Pembangunan musala ini merupakan buah dari gerakan penggalangan dana yang dipelopori JSI, melibatkan berbagai elemen, mulai dari masyarakat, pemerintah, swasta, hingga para dermawan. Terbaru, JSI menerima bantuan 100 dus keramik dari seorang Hamba Allah yang menjadi bagian penting dalam penyelesaian bangunan ibadah tersebut.
Hingga Pertengahan Desember 2025, progres pembangunan musala telah mencapai sekitar 80 persen,
JSI menargetkan pembangunan dapat segera dirampungkan agar musala kembali difungsikan oleh masyarakat sekitar.
Ketua JSI, Igusty Madani, menyampaikan bahwa keterlibatan JSI dalam pembangunan musala ini merupakan implementasi nyata dari prinsip Ihdinas Sirotol Mustaqim, yakni berjalan di jalan lurus dalam profesi jurnalistik dengan menghadirkan manfaat langsung bagi masyarakat.

“Jurnalisme tidak berhenti pada pemberitaan. Jurnalisme harus menghadirkan kebermanfaatan. Bantuan dari para donatur ini adalah amanah yang harus diwujudkan menjadi amal jariyah yang nyata,” ujar Igusty.
Ia menegaskan, dukungan dari berbagai pihak menjadi energi moral bagi seluruh anggota JSI untuk terus bergerak dalam kegiatan sosial yang berkelanjutan. Menurutnya, musala bukan hanya bangunan fisik, tetapi simbol kepedulian, kebersamaan, dan nilai spiritual yang harus dijaga.
Pengurus JSI, Ibnu Hajar, yang turut meninjau langsung proses pembangunan, menilai musala tersebut memiliki peran penting bagi kehidupan keagamaan masyarakat setempat. Oleh karena itu, pembangunan kembali musala ambruk ini memiliki nilai sosial dan spiritual yang tinggi.

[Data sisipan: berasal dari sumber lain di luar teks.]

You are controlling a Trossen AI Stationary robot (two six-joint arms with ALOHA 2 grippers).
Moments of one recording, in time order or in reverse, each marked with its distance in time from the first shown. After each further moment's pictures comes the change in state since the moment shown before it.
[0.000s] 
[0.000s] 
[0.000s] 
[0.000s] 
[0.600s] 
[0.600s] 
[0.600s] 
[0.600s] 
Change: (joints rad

“Musala ini sangat dibutuhkan warga. Dukungan dari para donatur adalah bukti bahwa kepedulian sosial masih hidup dan tumbuh di tengah masyarakat,” katanya.

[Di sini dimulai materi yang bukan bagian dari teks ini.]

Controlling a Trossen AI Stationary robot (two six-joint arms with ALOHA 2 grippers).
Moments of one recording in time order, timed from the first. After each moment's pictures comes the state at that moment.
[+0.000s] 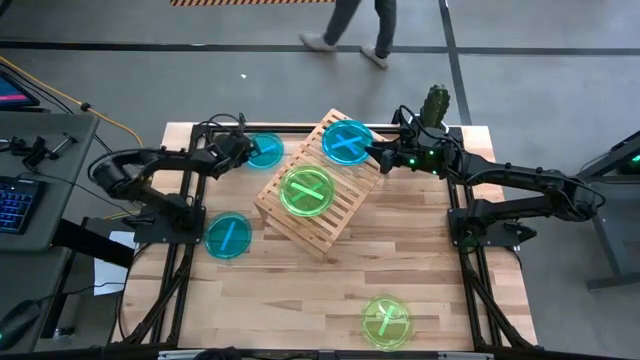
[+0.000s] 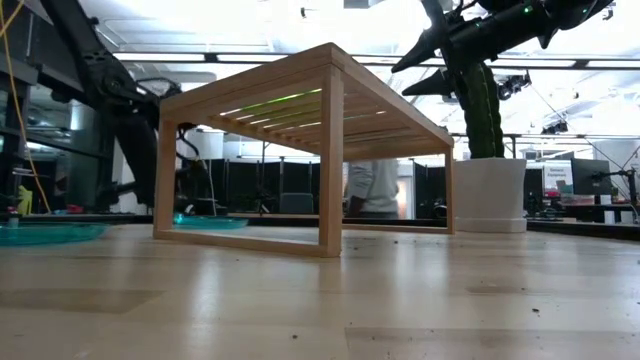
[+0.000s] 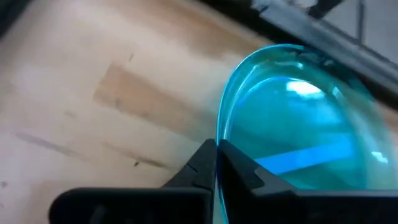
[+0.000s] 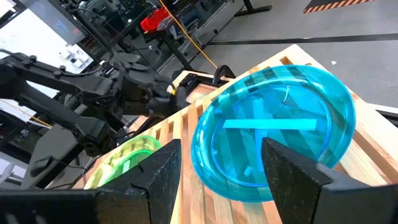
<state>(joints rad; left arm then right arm) 0.81 1.43 0.45 0.02 -0.39 -1.05 -0.40 1.04 0.71 0.08 0.05 0.63</state>
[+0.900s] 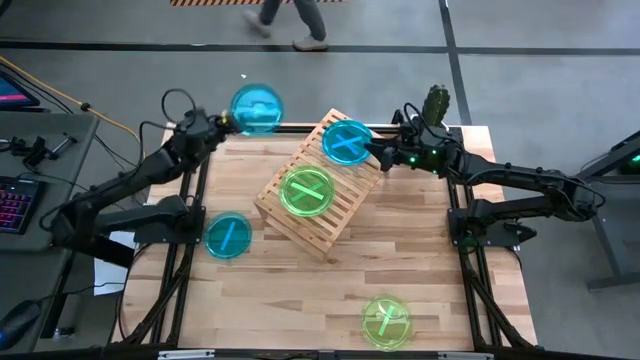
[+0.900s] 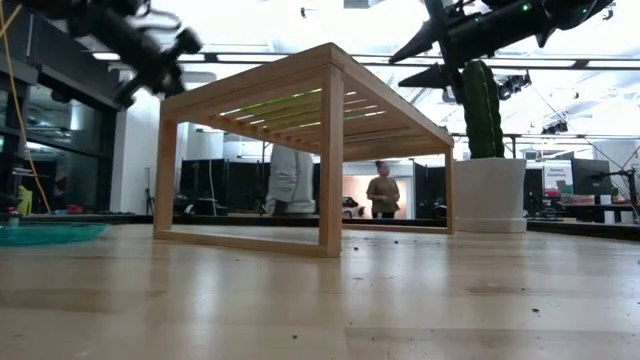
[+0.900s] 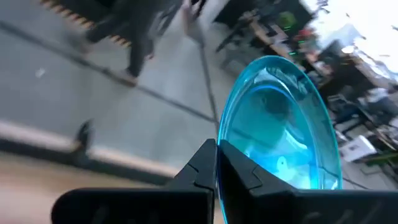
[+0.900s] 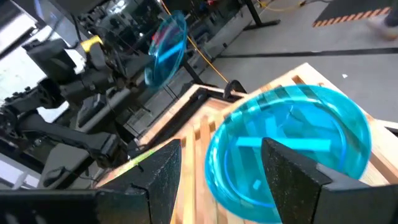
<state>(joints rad) 0.70 0.78 0.61 -0.12 -0.49 -0.82 -0.40 1.04 0.71 0.14 0.05 0.63</state>
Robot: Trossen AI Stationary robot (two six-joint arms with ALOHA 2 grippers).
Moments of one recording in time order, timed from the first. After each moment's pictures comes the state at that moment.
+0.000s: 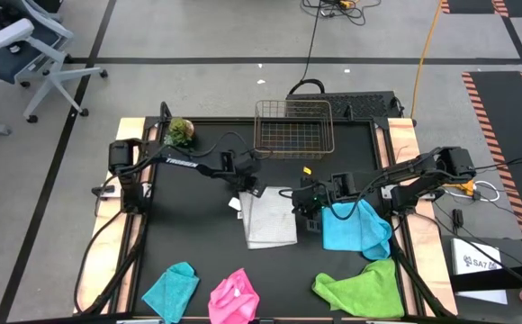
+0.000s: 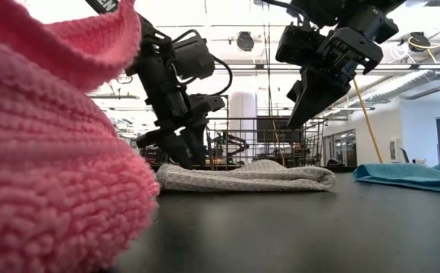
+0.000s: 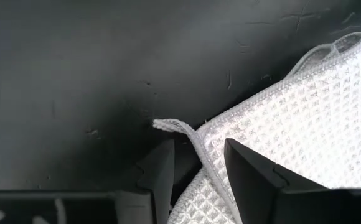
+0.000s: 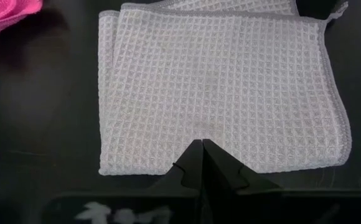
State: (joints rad) left arm 0.20 1.84 1.10 -0.34 0.04 -0.78; right arm 0.07 1.45 0.79 -0.24 -0.08 0.12
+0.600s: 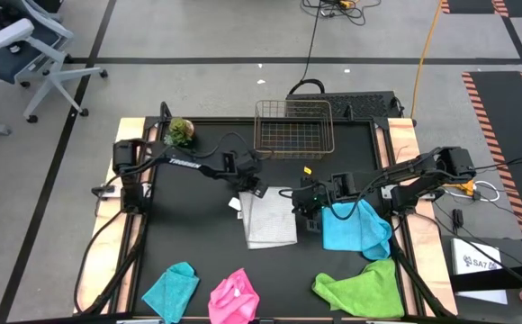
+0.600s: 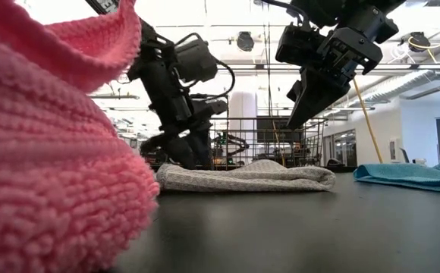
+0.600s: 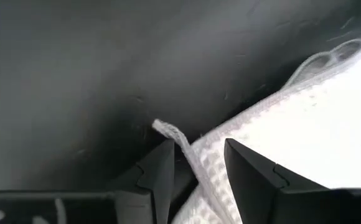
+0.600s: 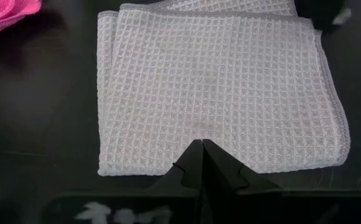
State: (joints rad) left arm 0.20 1.88 1.10 -0.29 0.04 -0.77; right arm 0.07 1.46 0.79 -0.24 -0.07 0.12
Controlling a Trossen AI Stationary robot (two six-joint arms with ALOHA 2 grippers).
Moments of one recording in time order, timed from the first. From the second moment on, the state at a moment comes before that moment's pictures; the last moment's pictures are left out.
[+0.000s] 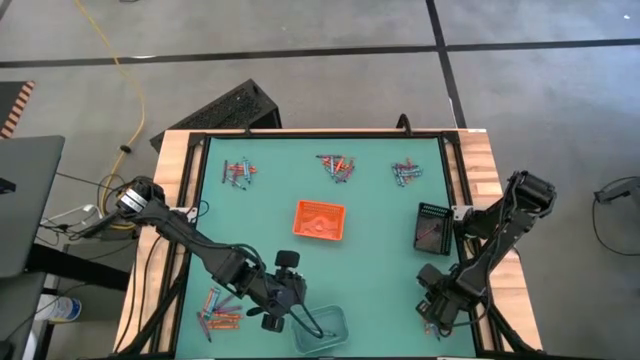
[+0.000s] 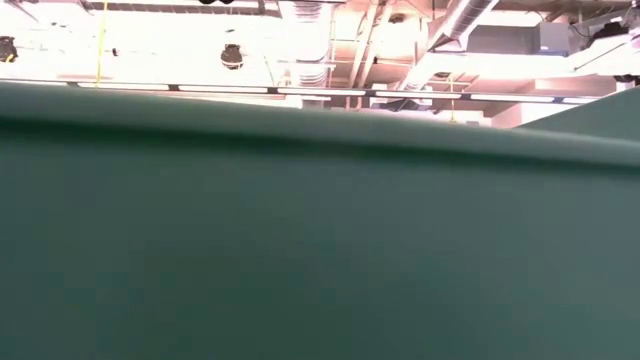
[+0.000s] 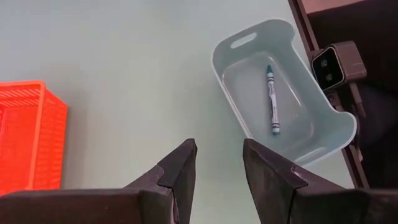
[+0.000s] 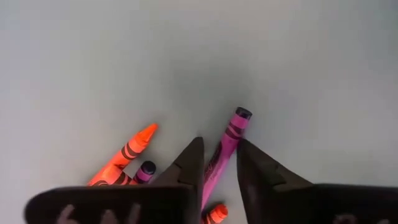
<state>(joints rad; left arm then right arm) -0.56 1.72 1.44 -0.62 -0.23 -0.27 0.96 1.59 0.77 -0.76 0.01 1.77</state>
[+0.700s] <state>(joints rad) -0.58 1.72 1.44 -0.64 -0.25 -0.26 0.88 1.59 0.77 -0.80 0.06 1.61</state>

Selain mengawal pembangunan musala, JSI juga dikenal konsisten menjalankan berbagai program sosial, seperti kegiatan bersih-bersih lingkungan, program Saku Berkah untuk warga dhuafa setiap pekan, santunan anak yatim, serta inisiatif pengadaan Ambulans Umat. Program-program tersebut dijalankan sebagai bentuk tanggung jawab moral jurnalis sebagai bagian dari masyarakat.
Komitmen tersebut juga ditegaskan dalam Rapat Kerja (Raker) JSI yang digelar di Kota Batu, Jawa Timur. Dalam forum tersebut, JSI meneguhkan prinsip jurnalisme beradab, profesional, dan mencerdaskan publik sebagai fondasi organisasi. Prinsip Ihdinas Sirotol Mustaqim diposisikan sebagai pedoman etik agar jurnalis hadir sebagai penyejuk sosial dan pelopor kebaikan.
Melalui pembangunan musala di Manding dan berbagai aksi sosial lainnya, JSI menegaskan bahwa jurnalis bukan sekadar pengamat peristiwa, melainkan bagian dari solusi sosial dan kemanusiaan. Jurnalisme, bagi JSI, adalah jalan pengabdian yang menuntut kejujuran, kepedulian, dan keberanian untuk berbuat nyata demi kemaslahatan masyarakat.